In 1985, Peter Collier and David Horowitz stunned the world of anticommunist conservatism by joining forces with it. The annunciation came in an article in Washington Post Magazine titled "Lefties for Reagan," in which the editors of the most distinguished leftist-radical magazine of the sixties, Ramparts, revealed that they had voted for Ronald Reagan in the 1984 election and were firm supporters of the Reagan efforts to fight communism in Central America and elsewhere by supporting prodemocratic freedom fighters.
It was an act of political courage, as they certainly knew; after all, Collier and Horowitz had made their career on the American Left, and in turning against their old comrades and constituency they were, in a very real sense, endangering their livelihoods. Successful free-lance writers like Collier and Horowitz depend on the good opinion of the people in control of the printing press, and those were the very people most likely to be offended by their challenge to the prevailing morality of those who had been radicals or radical fellow travelers in the sixties and seventies.

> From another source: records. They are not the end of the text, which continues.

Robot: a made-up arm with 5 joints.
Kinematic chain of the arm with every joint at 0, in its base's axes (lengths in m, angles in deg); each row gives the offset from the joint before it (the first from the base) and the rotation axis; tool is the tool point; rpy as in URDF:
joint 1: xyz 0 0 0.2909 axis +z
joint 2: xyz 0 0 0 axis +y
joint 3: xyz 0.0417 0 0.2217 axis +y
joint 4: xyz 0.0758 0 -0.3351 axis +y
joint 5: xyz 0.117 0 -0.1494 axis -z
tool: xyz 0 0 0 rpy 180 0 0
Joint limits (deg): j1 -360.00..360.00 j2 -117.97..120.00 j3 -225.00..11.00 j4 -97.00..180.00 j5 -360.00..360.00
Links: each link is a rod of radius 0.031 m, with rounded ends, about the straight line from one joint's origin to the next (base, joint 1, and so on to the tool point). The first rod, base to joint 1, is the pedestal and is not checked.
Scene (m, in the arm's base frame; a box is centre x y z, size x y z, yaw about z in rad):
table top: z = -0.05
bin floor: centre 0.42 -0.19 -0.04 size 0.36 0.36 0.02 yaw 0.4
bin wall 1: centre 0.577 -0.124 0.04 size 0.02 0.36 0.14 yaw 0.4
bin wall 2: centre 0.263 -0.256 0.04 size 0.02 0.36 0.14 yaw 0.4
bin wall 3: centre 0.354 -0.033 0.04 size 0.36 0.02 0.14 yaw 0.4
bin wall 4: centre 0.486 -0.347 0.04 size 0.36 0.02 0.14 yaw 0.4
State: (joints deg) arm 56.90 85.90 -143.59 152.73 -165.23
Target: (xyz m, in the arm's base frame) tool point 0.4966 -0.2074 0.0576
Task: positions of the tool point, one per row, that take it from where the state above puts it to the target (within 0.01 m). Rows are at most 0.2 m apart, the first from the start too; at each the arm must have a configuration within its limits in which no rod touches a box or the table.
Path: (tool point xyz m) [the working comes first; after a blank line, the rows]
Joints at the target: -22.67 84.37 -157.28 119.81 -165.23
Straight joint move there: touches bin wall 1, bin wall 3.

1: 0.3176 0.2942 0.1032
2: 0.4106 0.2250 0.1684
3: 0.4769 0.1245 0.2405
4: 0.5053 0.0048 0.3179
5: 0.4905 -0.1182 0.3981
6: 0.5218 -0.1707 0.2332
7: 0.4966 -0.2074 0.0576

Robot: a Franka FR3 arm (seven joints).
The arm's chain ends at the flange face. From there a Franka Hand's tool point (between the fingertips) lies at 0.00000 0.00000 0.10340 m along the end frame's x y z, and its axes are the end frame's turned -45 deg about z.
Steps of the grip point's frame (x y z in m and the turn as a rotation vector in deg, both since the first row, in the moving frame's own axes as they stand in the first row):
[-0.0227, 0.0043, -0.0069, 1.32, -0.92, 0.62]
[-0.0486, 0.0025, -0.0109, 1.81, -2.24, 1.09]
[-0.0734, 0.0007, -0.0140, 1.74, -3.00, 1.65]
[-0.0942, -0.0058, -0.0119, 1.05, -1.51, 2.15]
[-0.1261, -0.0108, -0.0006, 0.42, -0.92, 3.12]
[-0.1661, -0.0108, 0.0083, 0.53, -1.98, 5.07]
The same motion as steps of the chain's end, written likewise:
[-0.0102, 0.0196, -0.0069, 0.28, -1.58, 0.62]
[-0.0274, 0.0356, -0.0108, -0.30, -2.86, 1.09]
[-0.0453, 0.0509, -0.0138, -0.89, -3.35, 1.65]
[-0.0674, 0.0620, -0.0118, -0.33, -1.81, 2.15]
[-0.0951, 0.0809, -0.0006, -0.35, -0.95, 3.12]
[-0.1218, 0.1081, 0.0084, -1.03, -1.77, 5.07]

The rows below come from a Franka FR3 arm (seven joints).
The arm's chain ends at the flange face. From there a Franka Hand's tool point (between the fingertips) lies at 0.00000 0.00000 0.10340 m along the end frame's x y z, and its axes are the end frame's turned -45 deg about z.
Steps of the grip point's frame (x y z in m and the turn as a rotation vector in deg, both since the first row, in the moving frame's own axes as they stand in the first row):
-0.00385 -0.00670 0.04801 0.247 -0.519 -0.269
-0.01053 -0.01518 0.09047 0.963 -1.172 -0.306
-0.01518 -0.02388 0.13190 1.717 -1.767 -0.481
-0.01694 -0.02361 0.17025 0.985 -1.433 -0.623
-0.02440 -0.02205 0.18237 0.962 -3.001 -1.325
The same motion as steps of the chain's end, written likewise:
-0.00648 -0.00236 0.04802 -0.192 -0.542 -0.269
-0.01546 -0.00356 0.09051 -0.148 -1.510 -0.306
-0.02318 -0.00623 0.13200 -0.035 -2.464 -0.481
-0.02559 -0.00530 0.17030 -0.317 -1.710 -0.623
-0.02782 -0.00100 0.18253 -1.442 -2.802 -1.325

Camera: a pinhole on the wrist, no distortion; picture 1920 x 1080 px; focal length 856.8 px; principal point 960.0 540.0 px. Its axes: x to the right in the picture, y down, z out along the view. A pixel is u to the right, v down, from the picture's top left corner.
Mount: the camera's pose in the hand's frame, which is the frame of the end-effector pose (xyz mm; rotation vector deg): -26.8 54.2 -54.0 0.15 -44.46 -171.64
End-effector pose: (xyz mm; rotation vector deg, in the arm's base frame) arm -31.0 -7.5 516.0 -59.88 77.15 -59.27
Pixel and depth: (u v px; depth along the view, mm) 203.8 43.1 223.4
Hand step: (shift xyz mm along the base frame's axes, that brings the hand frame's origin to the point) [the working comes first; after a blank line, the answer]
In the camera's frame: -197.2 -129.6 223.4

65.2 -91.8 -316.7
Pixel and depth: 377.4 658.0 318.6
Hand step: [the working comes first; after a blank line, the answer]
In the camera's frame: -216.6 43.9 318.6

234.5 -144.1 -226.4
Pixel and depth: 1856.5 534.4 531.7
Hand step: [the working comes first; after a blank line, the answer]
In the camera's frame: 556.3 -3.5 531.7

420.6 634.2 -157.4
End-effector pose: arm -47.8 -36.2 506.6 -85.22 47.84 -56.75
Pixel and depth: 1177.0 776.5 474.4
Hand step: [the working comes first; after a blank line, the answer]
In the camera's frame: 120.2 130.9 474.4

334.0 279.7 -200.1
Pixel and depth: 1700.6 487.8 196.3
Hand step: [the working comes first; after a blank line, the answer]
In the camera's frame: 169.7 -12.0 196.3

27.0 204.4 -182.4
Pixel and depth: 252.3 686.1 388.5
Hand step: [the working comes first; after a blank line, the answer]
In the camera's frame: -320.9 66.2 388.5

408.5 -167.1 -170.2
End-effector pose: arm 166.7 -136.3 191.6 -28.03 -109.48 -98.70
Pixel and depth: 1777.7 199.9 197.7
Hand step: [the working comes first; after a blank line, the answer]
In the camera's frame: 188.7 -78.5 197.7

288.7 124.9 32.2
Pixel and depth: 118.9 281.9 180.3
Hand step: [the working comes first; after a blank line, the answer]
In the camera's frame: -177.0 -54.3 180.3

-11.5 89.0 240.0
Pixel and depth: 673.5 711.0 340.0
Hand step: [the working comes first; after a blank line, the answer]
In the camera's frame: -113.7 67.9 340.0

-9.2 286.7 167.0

Collier and Horowitz may have suspected but could not have known exactly what they were getting themselves into. In the pages of Destructive Generation they explain how surprised they were at the sheer abruptness with which lifelong friendships came to an end because of their decision to air their apostasy. "I can understand how you might have done something like voting for Reagan," they quote a friend of two decades as complaining, "but why didn't you have the decency to keep it to yourselves?"
Their old alliances and friendships decimated, Collier and Horowitz proceeded to produce a series of fiery articles, conferences, and now two books scoring the American Left with a ferocity that can only be summed up as the aftermath of a failed relationship--in this case, their divorce from a marriage to an idea about how to rearrange the world and the character of humanity. "I haven't exchanged one ideology for another," Horowitz writes in one of the chapters reprinted here. "I have freed myself from the chains of an Idea."
I have read most of Destructive Generation over the years, in one magazine or another. Piece by piece, the Collier and Horowitz articles seemed angry, occasionally wildly so, but when collected, they actually take on an elegiac tone--rather like the masterfully sad spirit animating their best-selling book on the Kennedy family and its legacy's catastrophic impact on Bobby's and Teddy's children.
The Kennedys builds toward its conclusion with the inevitability of a well-conceived tragedy. At its best, Destructive Generation has the same force--and is, moreover, written and told in the same spirit of imaginative sympathy. That accomplishment seems all the more remarkable in light of the coiled fury with the past that suffuses every page.
What the book makes clear is that Collier and Horowitz were participants, slightly off center focus but nonetheless ever present, in a continuing tragedy--the Rosencrantz and Guildenstern of the sixties. Rather, let us say tragedies, for the ideological journey they took is littered with the bodies of old friends and former colleagues.